MATERIAL PROVIDED:
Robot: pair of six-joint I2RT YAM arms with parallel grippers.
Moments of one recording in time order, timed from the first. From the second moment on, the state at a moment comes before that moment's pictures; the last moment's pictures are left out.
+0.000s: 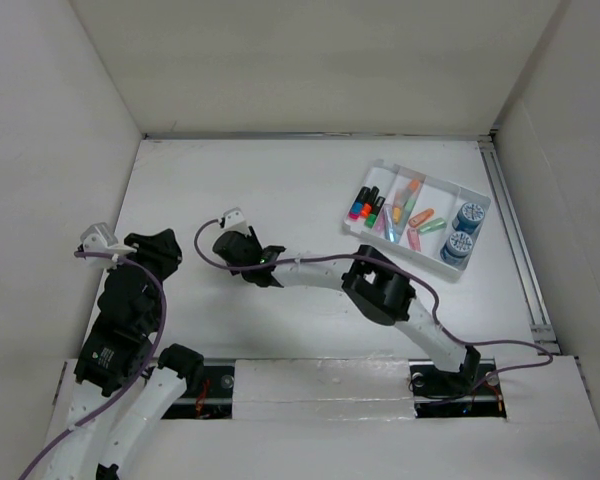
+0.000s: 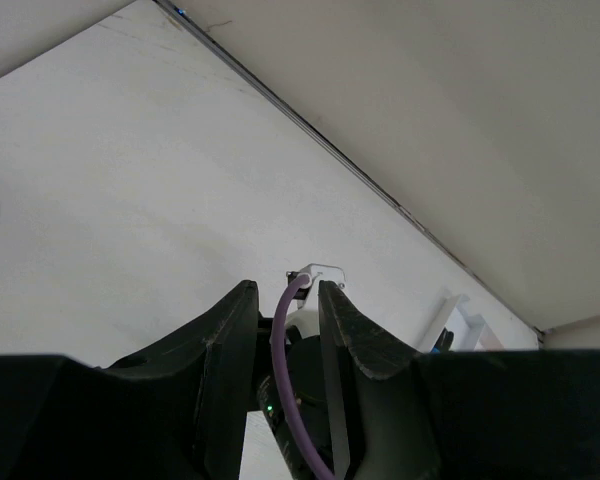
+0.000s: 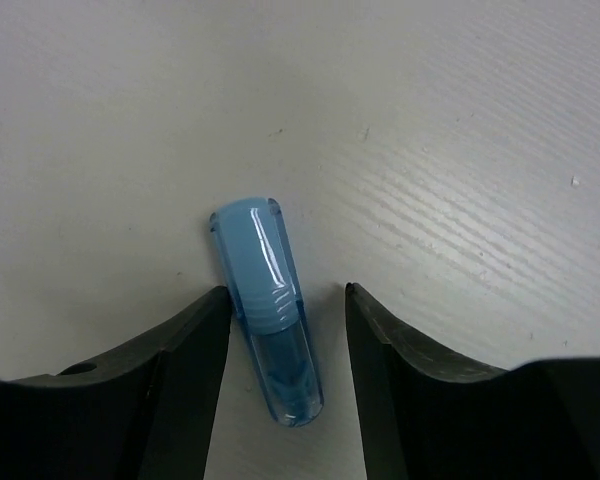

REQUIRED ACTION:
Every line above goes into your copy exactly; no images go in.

TASK ANSWER:
Robot: pair of six-joint I2RT YAM arms with parallel grippers.
Moments of one recording in time order, timed from the first. From the second moment on, the state at a moment comes before that moment's pictures; the last moment's pictures are left out.
+0.000s: 
+0.000s: 
+0.000s: 

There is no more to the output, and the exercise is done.